Benestrophe is being here now

Whether or not we recognize it in any given moment, unconditional Love is what Life is all about. What we reject in ourselves and others is the product of ego, not of Self. When we confront the mind’s illusion by being honest and taking responsibility for our lives, the Truth about ourselves becomes visible. Sharing this with another person allows us to come out of hiding and live honestly. As we embrace honesty in thought and action, we choose inner peace.

To find God within you, you must go through the portal of self-acceptance.
Emmanuel

As we work these Steps, we see the important role honesty plays in our ability to be in the moment. Whereas once we would have gone to any Length to defend ourselves, we are now able to accept what is. Accepting ourselves, we are more able to accept Life. No longer needing to deny our mistakes, they become valuable feedback. Likewise, when others criticize us, we are able to use their comments for our growth.

Honesty creates a shift in our lives. As we come into the present moment more fully, long-standing patterns dissolve. As the guilt and shame that kept us in the past or future is released, we find we are increasingly ready to make whatever changes are necessary to manifest health, joy, and abundance.

Admitting what we have done is only half of the equation; the other half is our willingness to take appropriate action. Step Five supplies us with the vehicle to direct that action. In this Step, we bring to completion the process we started in Step Four. We express our unconditional Love through the action of making amends. In this sense, Step Five opens our Hearts to see the Reality of a world that is not burdened by the pain of separation, a world that knows Unity, Freedom, and Bliss.

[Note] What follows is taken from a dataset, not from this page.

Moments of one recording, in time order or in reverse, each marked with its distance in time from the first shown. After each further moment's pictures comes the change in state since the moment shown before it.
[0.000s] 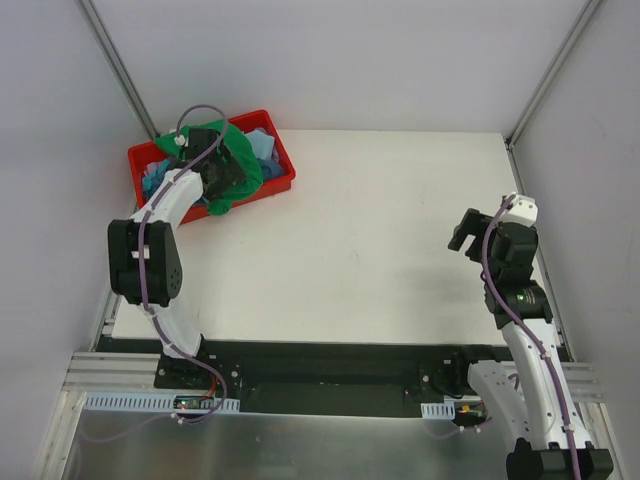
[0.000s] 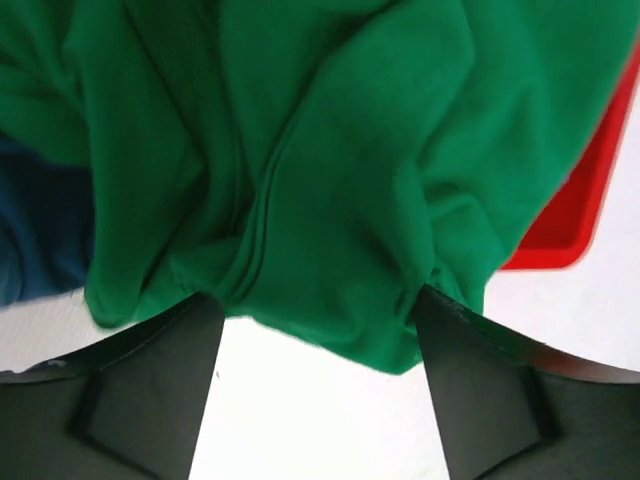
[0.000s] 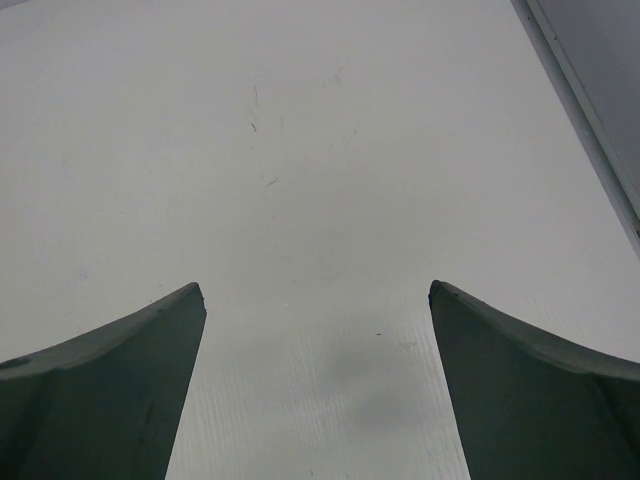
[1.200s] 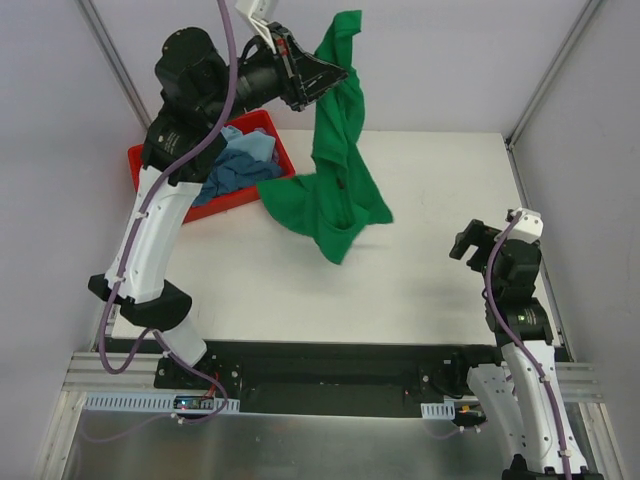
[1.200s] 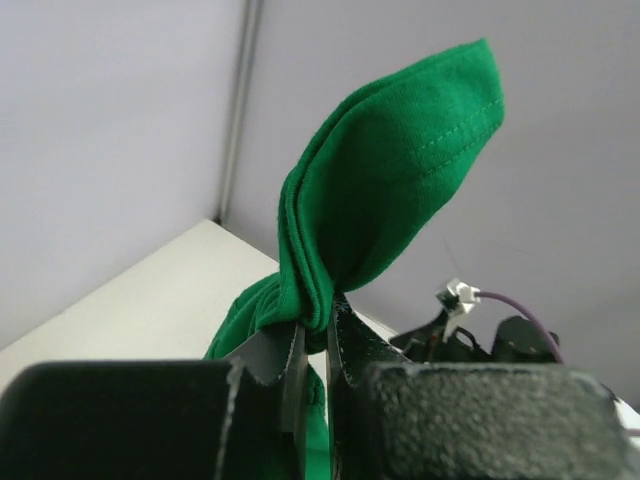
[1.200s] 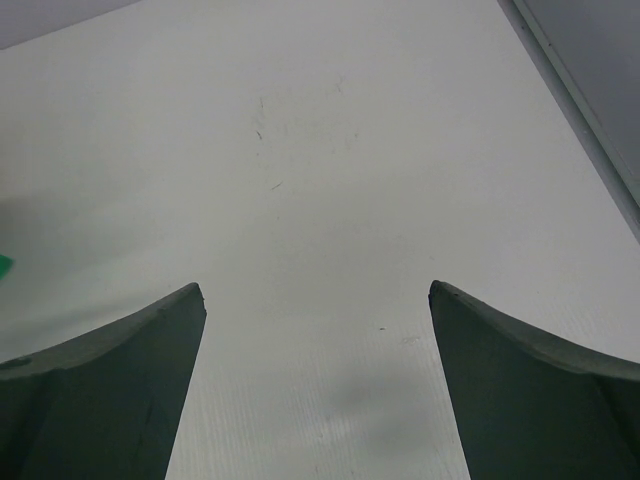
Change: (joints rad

The Fifth Step brings all our relationships, past and future, into the present moment. It creates the space for every aspect of our lives to exist in harmony and balance, free of any encumbrances that may have weighed us down at some other time. Step Five frees us to move forward without baggage from the past. After we have taken Step Five, we find it easier to relax and be in the moment.

Benestrophe is being here now!

Topics of Discussion
STEP FIVE

Choosing to release guilt, we tell the truth to a trusted person about everything we have done that is inconsistent with Love.

Share about how you felt after taking Step Five.

We are only as sick as our secrets. Share about the impact that dumping your garbage has had on your aliveness.

Talk about the benefits of sharing.

What surprised you the most about your experience with Step Five?

What did Step Five teach you about listening?

Share about an experience that taught you the value of confidentiality.

What aspect of revealing your secrets have you found to be pleasurable?

What was the most supportive thing your partner did to support you in taking Step Five?

Talk about the importance of paying attention to your intuition when listening to others.

What would you like to share with those who have not yet taken this Step?

Describe a time in your life when you revealed something to someone and the results of doing so were other than what you expected.

Share about a situation you’ve experienced where it was better for you to keep quiet.

Share about how taking the Fifth Step has changed your life.